ESKAPE Gram-negative bacteria

Pulmonary infections caused by Pseudomonas aeruginosa and Acinetobacter baumannii pose significant clinical challenges, especially in immunocompromised and critically ill patients. These ESKAPE Gram-negative bacteria are notorious for their intrinsic and acquired resistance to antibiotics, leading to high morbidity and mortality rates. The lung, as the primary site of infection, faces a complex interplay between the invading pathogens and the host's innate immune system. Understanding the intricacies of this interaction, particularly the early recognition and response mechanisms, is crucial for developing effective therapeutic strategies. This Research Topic aims to explore the latest advancements in our understanding of innate immune responses to these pathogens in the pulmonary environment.

Despite advancements in critical care, multidrug-resistant P. aeruginosa and A. baumannii pathogens continue to exploit vulnerabilities in the host's innate immune system, resulting in severe lung damage and systemic complications. Our goal is to consolidate and expand knowledge on the mechanisms by which the innate immune system, including alveolar macrophages, neutrophils, and epithelial cells, recognizes and responds to these bacteria. We seek to highlight recent advances in understanding pattern recognition receptor signaling, cytokine and chemokine production, and the role of cellular effectors like NETs in controlling these infections. By focusing on the dynamic interplay between pathogen virulence factors and host defense mechanisms, we aim to identify novel therapeutic targets and strategies to enhance innate immunity and improve patient outcomes.

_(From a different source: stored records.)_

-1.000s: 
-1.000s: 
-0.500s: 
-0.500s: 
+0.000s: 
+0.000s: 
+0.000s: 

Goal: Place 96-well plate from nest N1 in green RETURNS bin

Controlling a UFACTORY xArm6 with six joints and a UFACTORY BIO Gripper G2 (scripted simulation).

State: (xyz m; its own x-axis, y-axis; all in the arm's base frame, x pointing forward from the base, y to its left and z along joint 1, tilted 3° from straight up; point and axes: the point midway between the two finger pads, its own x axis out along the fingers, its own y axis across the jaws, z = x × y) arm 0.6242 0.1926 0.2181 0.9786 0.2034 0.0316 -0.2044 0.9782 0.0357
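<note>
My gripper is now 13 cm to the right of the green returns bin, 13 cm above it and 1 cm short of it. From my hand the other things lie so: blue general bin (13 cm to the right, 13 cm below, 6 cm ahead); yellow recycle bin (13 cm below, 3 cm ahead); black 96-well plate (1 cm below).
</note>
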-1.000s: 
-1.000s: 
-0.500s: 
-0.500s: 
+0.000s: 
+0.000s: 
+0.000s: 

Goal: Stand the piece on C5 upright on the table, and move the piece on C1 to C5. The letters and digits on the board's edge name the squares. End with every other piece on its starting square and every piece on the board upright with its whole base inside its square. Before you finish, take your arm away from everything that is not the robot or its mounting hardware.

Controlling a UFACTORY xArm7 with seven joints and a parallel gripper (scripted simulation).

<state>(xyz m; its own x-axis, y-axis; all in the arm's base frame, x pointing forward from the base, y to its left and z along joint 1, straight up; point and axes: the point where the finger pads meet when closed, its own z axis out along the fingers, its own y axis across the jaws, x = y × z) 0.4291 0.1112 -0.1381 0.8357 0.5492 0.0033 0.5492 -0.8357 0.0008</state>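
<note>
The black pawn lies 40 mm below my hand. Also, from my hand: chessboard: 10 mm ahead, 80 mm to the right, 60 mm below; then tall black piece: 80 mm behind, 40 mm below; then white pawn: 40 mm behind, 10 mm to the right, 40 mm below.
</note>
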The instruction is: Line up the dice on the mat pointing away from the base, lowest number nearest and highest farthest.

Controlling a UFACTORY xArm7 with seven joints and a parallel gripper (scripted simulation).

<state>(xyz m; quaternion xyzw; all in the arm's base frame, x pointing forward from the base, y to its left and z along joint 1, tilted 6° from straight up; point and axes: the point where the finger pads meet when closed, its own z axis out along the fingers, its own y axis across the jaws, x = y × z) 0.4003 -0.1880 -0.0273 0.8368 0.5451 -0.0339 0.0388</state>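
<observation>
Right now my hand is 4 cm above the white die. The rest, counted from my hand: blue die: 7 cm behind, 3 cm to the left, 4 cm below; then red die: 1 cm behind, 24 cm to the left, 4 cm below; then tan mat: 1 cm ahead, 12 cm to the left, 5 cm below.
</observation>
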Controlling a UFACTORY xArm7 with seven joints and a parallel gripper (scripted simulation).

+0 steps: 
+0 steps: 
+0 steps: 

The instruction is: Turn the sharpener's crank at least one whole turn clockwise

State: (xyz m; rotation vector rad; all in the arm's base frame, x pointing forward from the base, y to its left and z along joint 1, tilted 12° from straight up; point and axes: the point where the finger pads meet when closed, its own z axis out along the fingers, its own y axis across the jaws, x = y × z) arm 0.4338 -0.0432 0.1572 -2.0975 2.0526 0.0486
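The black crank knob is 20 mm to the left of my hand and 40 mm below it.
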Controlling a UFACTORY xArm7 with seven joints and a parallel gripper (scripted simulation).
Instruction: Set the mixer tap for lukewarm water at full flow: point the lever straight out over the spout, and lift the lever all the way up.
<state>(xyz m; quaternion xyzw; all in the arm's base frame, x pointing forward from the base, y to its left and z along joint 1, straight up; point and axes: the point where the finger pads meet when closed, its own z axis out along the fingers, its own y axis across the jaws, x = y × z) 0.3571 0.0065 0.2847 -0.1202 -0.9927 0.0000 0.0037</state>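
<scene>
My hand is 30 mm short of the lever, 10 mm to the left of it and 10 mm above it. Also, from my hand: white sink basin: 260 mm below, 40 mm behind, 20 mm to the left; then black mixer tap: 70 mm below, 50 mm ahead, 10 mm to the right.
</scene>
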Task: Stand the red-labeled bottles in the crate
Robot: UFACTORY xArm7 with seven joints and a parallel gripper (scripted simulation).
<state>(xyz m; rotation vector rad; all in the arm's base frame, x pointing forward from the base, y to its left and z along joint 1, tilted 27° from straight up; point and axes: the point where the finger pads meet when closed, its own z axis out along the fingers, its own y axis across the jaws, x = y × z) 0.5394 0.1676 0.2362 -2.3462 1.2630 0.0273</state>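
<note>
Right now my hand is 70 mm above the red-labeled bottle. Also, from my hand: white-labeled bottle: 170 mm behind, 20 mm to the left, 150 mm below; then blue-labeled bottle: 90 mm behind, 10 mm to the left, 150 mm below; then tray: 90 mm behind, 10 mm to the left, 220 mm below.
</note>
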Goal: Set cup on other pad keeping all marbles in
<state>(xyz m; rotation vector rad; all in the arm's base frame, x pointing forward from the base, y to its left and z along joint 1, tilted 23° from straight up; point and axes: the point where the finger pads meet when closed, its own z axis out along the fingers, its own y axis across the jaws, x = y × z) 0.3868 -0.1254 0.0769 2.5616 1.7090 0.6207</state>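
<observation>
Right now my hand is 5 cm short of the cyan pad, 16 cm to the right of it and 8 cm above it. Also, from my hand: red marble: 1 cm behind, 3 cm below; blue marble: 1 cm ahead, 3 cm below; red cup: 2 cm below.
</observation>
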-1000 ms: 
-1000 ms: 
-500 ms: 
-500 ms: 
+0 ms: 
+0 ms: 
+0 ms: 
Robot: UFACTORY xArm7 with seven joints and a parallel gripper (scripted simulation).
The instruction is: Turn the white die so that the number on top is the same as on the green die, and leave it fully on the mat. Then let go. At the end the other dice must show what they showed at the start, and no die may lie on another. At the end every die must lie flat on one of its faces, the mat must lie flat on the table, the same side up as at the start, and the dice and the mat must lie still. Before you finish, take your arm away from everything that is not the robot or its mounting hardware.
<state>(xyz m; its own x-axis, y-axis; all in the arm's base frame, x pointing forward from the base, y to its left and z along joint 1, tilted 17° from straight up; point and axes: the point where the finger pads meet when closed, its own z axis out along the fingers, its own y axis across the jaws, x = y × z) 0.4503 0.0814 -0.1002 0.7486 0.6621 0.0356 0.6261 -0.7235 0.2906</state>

This Research Topic focuses on the innate immune responses to P. aeruginosa and A. baumannii specifically within the lung. Authors are invited to submit original research articles, reviews, mini-reviews, and perspectives that contribute to a deeper understanding of this critical area of research. We welcome submissions that address the following themes:

• Mechanisms of pathogen recognition by pulmonary innate immune cells (e.g., TLRs, NLRs, CLRs).
• Role of alveolar macrophages, neutrophils in the initial response.
• Formation and function of neutrophil extracellular traps (NETs) in the lung.
• Lung epithelial cells utilized in vitro as infection models.
• Cytokine and chemokine signaling pathways involved in pulmonary inflammation.
• Impact of bacterial virulence factors on innate immune evasion.